To use a different weights file, set `PRE_REASONING_CHECKPOINT=/path/to/weights.safetensors` or pass `--checkpoint`.

## Results

Early comparison table, illustrative, n=5 architectural decision problems:

| Comparison | Illustrative result, n=5 |
|---|---:|
| 9B + trace vs 32B baseline | 3W 2T 0L |
| 9B + trace vs 120B baseline | 4W 1T 0L |
| 120B + trace vs 120B baseline | 3W 2T 0L |

These are product-research notes, not benchmark claims.

## Architecture

```text
User text
  -> neural perception (3M params, safetensors)
  -> neural findings converted to structural blocks
  -> tiny derive expert infers transitive assumptions
  -> derived assumptions appended as dependency blocks
  -> graph reasoning
  -> structural trace
```

## File Map

| Path | Purpose |
|---|---|
| `pre_reasoning/` | Installable Python package and CLI entry point |
| `pre_reasoning/inference.py` | 3M-parameter neural perception layer |
| `pre_reasoning/heuristic.py` | Graph-reasoning core |
| `pre_reasoning/pre_reasoning_v2_5_2.py` | Default v2.5.4 engine: neural perception + derive expert + graph reasoning |
| `pre_reasoning/pre_reasoning_v2_5.py` | Legacy v2.5 engine: neural perception + graph reasoning |
| `pre_reasoning/checkpoints/pre-reasoning-3m-v2.5.safetensors` | Bundled model weights (11MB) |
| `derive_expert/` | Tiny derive expert used for transitive-closure enrichment |
| `derive_expert/weights/thin_expert_d128L3.safetensors` | Bundled derive expert weights (2.5MB) |
| `examples/` | Runnable usage examples |
| `tests/` | Pytest suite |
| `skill/SKILL.md` | Agent skill descriptor for model adoption |
| `hooks/` | Claude Code before/after hooks for enforced pre-reasoning |
| `INSTALL.md` | Manual install and hook setup guide |
| `CLAUDE.md` | Claude Code adoption and grounding-hook guide |
| `WHY_TRACES_WORK.md` | Literature connection, 9 cited papers |

## Weights Policy

The raw training checkpoint is not part of the release.
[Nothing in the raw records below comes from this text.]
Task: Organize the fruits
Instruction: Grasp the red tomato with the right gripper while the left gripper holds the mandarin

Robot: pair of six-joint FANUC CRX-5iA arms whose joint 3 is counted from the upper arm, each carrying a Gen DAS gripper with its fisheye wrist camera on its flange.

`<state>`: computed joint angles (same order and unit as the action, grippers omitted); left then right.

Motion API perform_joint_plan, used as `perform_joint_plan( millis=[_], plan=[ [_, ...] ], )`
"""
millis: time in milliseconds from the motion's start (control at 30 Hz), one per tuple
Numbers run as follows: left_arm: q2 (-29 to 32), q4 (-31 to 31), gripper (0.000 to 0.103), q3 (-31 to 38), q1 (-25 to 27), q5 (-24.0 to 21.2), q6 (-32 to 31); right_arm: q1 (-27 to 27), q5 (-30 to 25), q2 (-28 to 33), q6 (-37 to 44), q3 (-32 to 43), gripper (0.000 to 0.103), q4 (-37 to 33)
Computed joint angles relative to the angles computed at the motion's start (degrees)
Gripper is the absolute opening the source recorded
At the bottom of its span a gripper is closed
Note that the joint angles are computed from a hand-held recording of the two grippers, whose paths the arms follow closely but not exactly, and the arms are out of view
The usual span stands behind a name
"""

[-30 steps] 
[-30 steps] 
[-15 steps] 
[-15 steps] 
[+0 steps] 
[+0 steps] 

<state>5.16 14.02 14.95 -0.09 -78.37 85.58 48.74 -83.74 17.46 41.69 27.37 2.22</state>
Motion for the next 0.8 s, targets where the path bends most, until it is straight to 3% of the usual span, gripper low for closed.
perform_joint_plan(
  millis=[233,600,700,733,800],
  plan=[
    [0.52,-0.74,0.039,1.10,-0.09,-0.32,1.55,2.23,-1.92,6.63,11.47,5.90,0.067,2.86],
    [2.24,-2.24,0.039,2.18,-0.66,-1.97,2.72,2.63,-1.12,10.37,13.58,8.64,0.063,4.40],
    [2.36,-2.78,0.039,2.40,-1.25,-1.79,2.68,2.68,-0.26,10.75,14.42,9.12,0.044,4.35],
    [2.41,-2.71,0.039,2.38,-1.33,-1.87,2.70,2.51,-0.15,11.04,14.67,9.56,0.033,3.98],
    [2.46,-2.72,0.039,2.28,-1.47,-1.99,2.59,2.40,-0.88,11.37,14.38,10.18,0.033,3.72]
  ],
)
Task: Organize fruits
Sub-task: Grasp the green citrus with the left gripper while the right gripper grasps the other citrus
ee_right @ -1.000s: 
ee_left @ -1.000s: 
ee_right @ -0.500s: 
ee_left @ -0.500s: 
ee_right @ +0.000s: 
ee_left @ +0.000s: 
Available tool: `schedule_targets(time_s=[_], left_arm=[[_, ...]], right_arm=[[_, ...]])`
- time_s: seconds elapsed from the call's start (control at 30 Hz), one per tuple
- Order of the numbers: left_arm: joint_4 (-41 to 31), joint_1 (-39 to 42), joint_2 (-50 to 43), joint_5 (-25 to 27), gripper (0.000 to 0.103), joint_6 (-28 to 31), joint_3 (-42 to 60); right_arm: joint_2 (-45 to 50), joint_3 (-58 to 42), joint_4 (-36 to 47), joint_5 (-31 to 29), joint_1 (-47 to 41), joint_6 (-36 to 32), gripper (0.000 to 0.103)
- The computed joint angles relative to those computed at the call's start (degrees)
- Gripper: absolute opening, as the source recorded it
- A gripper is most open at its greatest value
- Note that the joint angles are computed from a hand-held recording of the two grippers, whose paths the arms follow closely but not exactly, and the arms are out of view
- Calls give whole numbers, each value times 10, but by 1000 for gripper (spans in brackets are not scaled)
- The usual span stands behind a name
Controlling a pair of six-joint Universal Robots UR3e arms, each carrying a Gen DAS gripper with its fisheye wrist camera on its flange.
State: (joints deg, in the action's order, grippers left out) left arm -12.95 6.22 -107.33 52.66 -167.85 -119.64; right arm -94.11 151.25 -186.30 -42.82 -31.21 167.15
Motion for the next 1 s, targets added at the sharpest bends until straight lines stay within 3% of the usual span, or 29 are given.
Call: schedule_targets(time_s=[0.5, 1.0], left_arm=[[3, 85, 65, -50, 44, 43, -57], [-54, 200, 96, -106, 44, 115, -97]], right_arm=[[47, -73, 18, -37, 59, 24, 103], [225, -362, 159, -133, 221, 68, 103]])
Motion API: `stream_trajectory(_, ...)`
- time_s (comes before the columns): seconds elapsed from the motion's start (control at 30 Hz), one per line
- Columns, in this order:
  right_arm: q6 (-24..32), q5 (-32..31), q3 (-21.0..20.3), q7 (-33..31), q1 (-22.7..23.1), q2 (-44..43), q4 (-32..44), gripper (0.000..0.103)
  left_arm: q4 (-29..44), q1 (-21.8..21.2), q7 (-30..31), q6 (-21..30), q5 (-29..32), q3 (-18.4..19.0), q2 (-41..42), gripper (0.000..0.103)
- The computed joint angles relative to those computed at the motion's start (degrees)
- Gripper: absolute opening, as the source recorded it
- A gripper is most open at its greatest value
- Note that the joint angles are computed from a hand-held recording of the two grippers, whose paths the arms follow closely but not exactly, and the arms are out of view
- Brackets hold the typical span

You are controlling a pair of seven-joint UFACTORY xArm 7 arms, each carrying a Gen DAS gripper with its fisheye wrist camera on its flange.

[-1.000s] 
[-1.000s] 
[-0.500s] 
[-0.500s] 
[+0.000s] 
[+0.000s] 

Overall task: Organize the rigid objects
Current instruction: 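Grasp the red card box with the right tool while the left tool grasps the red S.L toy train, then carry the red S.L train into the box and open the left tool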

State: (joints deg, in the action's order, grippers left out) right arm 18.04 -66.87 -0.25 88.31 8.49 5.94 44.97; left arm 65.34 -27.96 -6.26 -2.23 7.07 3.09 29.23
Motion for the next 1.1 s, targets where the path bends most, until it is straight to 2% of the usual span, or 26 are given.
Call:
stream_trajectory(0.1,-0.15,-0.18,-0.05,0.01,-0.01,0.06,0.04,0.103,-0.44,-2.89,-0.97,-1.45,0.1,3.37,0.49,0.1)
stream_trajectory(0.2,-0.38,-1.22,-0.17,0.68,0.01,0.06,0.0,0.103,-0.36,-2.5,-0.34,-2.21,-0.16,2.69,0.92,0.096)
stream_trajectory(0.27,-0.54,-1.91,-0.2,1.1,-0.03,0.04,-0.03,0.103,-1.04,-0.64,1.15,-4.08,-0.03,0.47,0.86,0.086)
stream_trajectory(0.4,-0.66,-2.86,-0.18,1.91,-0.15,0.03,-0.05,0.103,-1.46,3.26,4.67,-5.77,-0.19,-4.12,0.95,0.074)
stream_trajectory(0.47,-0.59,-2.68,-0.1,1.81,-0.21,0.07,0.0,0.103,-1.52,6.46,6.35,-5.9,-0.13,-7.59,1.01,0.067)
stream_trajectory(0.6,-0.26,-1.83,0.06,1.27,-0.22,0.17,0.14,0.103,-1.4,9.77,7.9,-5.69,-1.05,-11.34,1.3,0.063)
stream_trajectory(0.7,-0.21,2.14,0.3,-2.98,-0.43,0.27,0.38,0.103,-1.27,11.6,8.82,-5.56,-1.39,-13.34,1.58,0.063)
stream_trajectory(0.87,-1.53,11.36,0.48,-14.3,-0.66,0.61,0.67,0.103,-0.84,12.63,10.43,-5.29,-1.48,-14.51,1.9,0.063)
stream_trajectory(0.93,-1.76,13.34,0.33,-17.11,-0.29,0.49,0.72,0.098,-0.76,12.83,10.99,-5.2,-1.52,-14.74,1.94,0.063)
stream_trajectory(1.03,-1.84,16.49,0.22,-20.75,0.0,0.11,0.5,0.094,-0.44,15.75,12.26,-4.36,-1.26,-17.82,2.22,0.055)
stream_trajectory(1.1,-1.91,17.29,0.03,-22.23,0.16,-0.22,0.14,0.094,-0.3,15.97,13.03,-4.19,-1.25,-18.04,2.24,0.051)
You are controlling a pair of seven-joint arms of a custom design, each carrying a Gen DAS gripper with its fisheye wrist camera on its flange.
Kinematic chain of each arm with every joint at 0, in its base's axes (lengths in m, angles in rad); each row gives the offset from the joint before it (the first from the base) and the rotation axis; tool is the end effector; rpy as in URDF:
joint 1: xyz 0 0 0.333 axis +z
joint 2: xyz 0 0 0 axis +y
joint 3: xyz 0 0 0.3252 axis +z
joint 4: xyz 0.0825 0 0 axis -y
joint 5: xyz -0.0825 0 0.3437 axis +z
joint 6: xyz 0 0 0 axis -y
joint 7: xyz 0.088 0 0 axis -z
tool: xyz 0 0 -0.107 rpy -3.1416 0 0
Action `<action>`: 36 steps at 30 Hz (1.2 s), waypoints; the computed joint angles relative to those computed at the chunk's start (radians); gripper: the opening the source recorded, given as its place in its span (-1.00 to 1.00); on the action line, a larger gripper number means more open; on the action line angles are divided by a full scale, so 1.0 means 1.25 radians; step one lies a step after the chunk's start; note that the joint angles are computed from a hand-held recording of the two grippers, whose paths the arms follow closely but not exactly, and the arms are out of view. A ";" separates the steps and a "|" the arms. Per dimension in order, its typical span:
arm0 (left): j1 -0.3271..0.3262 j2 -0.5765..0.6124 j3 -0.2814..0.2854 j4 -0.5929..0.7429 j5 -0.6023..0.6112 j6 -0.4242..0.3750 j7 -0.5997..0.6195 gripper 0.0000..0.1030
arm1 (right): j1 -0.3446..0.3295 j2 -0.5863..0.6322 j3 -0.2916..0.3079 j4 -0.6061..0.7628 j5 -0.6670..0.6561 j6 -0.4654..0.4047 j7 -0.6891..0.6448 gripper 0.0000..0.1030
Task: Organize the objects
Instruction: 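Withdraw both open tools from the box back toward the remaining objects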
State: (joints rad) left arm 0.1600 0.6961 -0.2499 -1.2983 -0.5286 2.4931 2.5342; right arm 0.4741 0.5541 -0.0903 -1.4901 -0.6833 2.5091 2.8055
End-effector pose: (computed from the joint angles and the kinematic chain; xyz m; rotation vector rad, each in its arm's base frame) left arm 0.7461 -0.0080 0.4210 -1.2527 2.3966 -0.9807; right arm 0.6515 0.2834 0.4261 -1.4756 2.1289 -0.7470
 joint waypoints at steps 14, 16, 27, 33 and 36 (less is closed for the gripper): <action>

The package bundles `pre_reasoning/checkpoints/pre-reasoning-3m-v2.5.safetensors` for neural perception and `derive_expert/weights/thin_expert_d128L3.safetensors` for the tiny derive expert. These are inference artifacts. They ship no optimizer state, LR schedules, step counters, RNG state, training config, or raw checkpoint provenance.

## License

MIT License. See `LICENSE`.

## Authors

Luis Lozano and Dr. Shannon, Mia Labs' AI co-researcher, 2026.